Examine every line of the listing below. Count those containing "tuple" and state only the result.
*** Begin section ***
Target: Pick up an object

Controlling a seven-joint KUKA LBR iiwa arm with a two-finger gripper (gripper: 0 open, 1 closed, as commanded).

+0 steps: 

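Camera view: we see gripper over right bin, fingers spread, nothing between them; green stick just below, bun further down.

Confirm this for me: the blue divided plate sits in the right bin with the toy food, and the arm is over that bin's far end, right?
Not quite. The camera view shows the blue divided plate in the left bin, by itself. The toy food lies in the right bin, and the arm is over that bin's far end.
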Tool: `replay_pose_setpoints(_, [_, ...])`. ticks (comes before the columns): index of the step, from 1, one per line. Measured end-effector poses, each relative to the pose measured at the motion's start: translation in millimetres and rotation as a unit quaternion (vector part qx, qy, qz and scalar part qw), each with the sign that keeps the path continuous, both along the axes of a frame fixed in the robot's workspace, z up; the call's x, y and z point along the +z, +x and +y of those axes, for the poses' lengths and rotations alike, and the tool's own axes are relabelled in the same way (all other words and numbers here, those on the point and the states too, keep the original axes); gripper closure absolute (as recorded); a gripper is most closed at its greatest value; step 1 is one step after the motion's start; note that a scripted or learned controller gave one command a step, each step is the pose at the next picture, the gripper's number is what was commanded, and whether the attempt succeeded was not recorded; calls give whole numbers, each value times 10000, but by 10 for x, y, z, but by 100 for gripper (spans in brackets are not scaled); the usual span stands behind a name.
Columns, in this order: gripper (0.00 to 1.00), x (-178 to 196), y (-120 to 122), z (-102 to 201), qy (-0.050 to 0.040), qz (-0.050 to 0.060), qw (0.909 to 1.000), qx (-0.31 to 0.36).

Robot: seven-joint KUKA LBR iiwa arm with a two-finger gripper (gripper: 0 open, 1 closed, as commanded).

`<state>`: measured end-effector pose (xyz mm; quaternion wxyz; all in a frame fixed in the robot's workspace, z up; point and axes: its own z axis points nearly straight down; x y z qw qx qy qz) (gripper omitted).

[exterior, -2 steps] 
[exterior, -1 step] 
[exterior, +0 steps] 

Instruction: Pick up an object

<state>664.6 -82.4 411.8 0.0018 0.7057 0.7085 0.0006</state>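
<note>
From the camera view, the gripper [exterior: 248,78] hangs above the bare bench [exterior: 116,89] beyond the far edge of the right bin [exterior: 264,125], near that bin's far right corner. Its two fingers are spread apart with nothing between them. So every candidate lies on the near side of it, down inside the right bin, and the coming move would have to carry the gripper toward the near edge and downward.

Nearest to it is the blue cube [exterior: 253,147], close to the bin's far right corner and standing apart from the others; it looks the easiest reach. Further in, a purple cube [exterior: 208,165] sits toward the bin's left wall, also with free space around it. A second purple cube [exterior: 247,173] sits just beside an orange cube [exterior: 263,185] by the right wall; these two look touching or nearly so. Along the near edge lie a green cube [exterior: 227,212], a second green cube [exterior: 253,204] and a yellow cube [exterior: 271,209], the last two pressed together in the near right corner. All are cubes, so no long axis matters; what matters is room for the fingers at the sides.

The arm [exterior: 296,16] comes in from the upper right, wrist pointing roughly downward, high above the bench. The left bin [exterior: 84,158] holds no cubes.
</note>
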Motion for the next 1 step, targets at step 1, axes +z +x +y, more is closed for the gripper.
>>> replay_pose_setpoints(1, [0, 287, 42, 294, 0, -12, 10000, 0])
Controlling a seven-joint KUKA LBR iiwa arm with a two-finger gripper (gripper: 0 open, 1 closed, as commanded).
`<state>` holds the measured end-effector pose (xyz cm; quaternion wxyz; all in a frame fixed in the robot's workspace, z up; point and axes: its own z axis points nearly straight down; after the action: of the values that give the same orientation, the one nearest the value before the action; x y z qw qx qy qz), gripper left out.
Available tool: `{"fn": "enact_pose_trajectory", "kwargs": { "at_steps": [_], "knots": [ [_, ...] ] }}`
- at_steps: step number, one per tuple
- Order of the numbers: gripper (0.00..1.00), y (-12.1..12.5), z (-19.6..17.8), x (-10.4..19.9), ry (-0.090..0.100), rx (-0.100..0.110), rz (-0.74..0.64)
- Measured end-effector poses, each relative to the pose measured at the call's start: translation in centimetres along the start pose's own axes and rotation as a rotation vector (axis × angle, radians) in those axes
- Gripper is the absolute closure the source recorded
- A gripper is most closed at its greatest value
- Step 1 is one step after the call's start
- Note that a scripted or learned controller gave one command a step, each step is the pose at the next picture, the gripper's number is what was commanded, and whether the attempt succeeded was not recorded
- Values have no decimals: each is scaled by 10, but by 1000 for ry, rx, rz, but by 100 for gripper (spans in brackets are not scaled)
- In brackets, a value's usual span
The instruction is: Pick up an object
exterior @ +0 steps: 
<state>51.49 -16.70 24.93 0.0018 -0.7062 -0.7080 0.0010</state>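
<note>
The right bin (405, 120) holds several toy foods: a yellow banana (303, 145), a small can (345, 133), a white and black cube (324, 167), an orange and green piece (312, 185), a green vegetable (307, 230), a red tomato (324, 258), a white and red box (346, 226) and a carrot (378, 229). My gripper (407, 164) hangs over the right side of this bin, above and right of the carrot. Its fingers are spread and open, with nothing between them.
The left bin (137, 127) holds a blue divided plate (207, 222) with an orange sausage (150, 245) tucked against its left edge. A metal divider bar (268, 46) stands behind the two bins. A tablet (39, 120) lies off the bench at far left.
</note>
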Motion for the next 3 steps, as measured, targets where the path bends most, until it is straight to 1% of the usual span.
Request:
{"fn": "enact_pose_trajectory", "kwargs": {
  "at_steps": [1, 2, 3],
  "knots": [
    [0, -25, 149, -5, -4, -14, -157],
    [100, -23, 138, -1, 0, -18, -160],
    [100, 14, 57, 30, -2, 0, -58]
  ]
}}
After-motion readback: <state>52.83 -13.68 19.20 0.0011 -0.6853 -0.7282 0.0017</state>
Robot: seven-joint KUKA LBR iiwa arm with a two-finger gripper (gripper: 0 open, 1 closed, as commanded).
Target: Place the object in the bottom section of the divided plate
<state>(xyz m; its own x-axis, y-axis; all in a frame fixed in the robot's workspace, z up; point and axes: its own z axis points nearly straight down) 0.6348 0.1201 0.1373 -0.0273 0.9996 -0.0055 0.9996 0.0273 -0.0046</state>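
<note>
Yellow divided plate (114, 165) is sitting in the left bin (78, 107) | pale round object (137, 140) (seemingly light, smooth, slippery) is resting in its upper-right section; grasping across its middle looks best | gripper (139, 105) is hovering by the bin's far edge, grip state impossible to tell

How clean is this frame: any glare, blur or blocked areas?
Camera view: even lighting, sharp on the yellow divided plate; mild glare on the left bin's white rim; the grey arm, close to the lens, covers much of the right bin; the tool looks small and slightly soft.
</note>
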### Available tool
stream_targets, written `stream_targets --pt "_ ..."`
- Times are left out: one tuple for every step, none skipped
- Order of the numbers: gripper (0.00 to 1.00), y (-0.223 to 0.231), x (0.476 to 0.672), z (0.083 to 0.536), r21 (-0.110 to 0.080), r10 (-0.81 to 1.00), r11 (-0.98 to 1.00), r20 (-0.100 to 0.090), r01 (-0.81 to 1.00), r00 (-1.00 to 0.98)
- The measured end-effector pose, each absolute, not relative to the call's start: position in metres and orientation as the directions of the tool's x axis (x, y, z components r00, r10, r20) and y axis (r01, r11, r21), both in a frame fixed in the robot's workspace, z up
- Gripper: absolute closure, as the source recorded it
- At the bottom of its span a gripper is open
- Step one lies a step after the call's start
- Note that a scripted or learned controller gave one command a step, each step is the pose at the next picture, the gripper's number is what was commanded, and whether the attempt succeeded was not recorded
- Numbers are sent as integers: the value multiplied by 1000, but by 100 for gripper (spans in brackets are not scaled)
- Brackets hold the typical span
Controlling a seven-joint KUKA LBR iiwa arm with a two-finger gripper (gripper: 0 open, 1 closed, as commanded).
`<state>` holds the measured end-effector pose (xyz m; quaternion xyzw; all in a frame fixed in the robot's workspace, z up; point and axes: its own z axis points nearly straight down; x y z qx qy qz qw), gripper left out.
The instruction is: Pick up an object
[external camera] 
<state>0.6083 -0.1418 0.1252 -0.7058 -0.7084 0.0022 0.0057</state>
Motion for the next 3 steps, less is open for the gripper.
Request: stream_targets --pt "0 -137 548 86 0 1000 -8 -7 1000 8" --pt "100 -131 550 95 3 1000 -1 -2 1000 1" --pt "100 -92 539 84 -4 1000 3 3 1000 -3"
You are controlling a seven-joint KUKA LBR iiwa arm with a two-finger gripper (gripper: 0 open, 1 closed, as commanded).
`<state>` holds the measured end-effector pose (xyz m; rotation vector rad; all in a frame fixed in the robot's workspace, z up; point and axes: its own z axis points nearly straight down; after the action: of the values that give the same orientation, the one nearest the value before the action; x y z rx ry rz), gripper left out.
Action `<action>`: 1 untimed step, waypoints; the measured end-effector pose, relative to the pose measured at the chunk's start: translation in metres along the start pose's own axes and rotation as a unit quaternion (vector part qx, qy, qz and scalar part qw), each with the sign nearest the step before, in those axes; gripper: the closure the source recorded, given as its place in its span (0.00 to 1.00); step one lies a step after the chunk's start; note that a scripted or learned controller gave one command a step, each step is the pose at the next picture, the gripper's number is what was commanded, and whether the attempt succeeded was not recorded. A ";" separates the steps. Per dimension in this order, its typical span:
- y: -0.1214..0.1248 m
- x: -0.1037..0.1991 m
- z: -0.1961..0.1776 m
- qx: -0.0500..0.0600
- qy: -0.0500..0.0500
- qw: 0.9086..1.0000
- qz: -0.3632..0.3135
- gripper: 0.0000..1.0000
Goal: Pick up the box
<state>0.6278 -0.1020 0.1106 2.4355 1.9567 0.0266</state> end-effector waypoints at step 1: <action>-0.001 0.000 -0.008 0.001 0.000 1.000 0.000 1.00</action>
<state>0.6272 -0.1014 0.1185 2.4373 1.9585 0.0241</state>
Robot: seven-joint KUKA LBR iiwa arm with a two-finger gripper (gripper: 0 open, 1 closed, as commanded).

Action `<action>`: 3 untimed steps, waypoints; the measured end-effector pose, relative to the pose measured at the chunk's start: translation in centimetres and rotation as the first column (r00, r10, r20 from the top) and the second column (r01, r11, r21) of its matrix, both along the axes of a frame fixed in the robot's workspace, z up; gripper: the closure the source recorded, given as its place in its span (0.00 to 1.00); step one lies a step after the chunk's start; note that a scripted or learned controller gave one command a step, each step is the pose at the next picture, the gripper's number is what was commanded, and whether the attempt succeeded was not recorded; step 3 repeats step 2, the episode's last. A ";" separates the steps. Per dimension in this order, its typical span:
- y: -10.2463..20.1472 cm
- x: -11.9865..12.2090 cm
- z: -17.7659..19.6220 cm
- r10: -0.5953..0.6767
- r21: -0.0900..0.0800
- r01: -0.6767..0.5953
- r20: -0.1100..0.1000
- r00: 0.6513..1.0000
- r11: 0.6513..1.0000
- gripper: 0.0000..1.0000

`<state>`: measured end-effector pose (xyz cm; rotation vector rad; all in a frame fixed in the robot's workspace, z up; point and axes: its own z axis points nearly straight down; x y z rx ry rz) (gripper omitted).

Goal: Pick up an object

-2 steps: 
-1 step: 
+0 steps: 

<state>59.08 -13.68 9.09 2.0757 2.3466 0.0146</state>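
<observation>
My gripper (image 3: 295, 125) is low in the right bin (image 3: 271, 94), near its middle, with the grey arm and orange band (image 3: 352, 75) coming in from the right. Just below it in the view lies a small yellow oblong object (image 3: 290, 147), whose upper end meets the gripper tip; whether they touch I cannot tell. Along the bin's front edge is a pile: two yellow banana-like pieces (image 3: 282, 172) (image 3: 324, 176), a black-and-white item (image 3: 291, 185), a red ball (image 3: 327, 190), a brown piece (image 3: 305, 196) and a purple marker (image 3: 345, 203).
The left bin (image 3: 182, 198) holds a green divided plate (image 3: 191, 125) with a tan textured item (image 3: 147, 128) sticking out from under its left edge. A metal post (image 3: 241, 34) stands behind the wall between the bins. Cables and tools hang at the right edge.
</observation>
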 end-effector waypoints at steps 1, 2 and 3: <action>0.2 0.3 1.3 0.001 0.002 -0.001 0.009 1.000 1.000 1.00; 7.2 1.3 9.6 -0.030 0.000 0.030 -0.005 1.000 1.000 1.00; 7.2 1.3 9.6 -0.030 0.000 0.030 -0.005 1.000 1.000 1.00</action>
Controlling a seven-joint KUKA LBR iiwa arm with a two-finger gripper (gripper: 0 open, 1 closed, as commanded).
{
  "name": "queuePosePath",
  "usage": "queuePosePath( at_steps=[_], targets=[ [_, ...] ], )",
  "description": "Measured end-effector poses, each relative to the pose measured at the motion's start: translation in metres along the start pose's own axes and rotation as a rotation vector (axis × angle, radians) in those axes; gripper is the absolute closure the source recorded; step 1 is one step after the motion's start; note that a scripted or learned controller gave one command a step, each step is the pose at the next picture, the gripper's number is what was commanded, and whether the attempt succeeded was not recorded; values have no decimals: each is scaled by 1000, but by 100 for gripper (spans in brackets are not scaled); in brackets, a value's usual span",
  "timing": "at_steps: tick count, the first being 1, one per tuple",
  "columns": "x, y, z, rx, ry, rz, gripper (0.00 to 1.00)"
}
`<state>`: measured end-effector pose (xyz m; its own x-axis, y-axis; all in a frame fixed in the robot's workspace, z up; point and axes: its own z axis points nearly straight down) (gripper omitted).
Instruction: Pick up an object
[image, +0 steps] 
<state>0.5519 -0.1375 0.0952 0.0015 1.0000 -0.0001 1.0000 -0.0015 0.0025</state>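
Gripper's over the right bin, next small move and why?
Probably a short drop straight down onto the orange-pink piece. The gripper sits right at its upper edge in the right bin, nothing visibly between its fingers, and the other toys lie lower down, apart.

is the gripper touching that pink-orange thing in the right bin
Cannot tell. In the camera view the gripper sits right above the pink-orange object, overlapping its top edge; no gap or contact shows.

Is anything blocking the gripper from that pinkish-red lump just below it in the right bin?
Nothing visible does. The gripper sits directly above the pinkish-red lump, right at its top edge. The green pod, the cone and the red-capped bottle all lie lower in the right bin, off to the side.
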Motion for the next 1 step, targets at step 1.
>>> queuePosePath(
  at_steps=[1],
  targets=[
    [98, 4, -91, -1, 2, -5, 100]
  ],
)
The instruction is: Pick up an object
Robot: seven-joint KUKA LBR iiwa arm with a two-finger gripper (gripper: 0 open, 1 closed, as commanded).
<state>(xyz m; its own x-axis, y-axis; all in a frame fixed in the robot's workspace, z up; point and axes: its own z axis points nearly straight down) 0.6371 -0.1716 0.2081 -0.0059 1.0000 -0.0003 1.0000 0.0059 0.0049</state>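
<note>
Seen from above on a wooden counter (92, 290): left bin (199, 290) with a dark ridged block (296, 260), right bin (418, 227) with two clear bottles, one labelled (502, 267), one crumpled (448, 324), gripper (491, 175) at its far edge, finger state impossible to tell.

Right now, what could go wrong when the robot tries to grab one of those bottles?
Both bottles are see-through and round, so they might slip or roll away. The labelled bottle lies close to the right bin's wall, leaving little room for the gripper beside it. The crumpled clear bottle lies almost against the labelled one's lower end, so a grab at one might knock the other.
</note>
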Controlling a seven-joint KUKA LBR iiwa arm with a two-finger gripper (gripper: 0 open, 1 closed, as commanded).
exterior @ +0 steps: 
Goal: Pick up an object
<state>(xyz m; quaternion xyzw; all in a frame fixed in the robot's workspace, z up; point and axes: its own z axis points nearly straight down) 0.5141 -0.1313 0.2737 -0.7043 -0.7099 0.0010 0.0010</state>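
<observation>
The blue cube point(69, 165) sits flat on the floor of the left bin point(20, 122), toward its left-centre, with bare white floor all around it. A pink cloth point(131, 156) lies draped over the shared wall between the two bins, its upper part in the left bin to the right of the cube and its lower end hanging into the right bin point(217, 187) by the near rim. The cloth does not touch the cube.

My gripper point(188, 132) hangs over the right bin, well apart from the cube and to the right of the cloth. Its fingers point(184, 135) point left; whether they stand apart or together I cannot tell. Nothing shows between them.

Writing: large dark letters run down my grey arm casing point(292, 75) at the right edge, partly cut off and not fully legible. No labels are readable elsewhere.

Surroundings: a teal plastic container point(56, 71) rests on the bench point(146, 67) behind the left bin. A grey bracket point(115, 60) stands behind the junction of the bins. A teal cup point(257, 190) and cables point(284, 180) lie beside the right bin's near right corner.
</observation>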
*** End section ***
## [Written response]
3